Once all of those were in, I shook up the bag for about a minute, tossing it and massaging it so that it all got well coated.  I set it in the fridge to coat and absorb overnight.

The Meat

12" Dutch Oven

20-22 coals below

  • 1 tablespoon olive oil
  • The meat mix from the previous step
  • 2 medium onions, sliced
  • 4-5 green onions, sliced into the green stems
  • 5 carrots, sliced lengthwise into thin, short strips
  • 3 cloves garlic, minced
  • 1 tablespoon fresh ginger, grated or minced

Even though the bad craziness of all the spices was done the night before, I decided to give mise en place another go today.  I gathered up all of the ingredients before I did anything else.

I lit up the coals, then put on the dutch oven with a bit of olive oil.  I let that heat up a little.  When I could tell that the oil was heated and shimmery, I dropped in the meat, and it began to brown.  It looked Sooooo good.  The spices were browning and searing into the meat...  Mmmm...

After about 10 minutes, I added in the onions, the garlic, the ginger, and the carrots.  I've been discovering the flavors of fresh ginger lately.  It's cool.  I stirred that occasionally and cooked it until the onions became translucent.

The Stew

20-22 coals below, a little less as it went on, to simmer

  • 1 lemon, zested
  • Juice of 1 lemon
  • 2 cups chicken broth
  • 2 tablespoons tomato paste or sauce
  • 1 tablespoon honey

  • kosher salt to taste
  • 1 tablespoon cornstarch (optional)
  • 1 tablespoon water (optional)

After the onions became cooked a bit, I added the first set of stew ingredients.  I used the turkey stock I had made the other night after the spicy turkey.  It was frozen, so I had to melt it.  That's probably not the best way to do it, just dropping a frozen brick into otherwise hot food.  It melted pretty quickly.  Next time, I'll melt it better, so it goes in better.

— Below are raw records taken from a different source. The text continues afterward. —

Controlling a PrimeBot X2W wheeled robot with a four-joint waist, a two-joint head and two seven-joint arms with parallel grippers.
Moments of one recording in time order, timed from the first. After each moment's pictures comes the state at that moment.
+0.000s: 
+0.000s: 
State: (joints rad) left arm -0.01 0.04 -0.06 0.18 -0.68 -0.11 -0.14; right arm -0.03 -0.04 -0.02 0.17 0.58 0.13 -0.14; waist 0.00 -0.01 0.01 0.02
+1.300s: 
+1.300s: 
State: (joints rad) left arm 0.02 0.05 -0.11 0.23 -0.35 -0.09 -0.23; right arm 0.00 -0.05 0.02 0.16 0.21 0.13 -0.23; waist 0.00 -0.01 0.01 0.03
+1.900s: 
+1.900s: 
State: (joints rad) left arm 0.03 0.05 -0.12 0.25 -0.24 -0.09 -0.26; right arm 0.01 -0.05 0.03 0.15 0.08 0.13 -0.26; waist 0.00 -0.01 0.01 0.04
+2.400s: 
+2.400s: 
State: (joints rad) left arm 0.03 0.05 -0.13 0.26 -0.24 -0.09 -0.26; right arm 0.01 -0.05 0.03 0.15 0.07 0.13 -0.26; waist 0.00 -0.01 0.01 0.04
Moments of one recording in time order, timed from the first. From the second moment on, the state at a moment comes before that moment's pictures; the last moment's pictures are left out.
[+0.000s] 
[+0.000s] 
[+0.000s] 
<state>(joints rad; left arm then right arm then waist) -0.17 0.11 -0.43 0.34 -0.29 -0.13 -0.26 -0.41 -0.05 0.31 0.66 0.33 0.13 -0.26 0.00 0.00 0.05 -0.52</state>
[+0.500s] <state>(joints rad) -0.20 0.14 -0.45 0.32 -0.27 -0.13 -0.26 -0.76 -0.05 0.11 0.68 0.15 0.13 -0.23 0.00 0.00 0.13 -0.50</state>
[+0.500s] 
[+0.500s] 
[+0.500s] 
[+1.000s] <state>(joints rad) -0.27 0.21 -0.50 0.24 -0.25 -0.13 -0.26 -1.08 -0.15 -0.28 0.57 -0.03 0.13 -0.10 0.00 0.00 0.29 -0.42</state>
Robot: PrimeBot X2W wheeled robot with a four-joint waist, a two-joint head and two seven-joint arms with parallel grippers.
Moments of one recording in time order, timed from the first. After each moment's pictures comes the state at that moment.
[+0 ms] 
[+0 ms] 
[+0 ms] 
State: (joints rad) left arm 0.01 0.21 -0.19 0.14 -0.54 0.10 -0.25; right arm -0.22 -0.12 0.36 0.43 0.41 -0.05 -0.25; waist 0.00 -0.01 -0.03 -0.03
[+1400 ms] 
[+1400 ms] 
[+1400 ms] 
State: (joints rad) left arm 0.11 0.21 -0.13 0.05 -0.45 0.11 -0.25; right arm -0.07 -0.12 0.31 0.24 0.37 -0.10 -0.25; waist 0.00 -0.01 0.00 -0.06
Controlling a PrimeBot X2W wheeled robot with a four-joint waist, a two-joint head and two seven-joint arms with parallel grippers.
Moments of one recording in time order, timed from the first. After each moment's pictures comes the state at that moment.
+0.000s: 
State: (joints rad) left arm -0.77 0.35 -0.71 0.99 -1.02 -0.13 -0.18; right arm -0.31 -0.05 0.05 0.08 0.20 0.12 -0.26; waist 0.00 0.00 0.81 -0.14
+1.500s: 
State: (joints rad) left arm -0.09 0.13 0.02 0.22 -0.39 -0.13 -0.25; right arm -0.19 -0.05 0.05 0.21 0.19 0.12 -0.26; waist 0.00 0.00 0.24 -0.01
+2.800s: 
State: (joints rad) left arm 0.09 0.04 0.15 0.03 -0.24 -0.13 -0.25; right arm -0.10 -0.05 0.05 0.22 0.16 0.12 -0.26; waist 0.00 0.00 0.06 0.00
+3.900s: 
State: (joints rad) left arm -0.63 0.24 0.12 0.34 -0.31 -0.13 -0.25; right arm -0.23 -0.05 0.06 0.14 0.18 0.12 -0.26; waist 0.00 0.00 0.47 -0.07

I covered it and let it come to a boil.  I let a lot of the coals die out.  I did replenish, but not as much as I might have for a roast, for example.  Once it was boiling, I wanted it to simmer.  I let it simmer for almost an hour. 

When it was close, I got out my 8" dutch oven, some more stock, and made some rice, with a little more lemon juice.

Also, as it was nearing the end of the cooking time, I also added the cornstarch (mixed with water so as not to clump) as a thickener.  I also salted it a little more to bring out the flavors.

My family loved this international incident.  My son helped himself to seconds without even asking.  It was truly a success!


Mark has discovered a love of Dutch Oven Cooking. Mark also has other sites and blogs, including and his MoBoy blog.

Mark's Other Blog Posts: Heavenly Father... 


  1. Sorry, I couldn't post them earlier. Here they are!

  2. "Mise en Place"
    That's what I do when I stir fry. All ingredients are prepped and I even line them up in the order they hit the wok. Stir frying is so quick that it really helps to have everything ready in advance. I found that it helps with Indian (eastern) cuisine as well, although I haven't done much of that.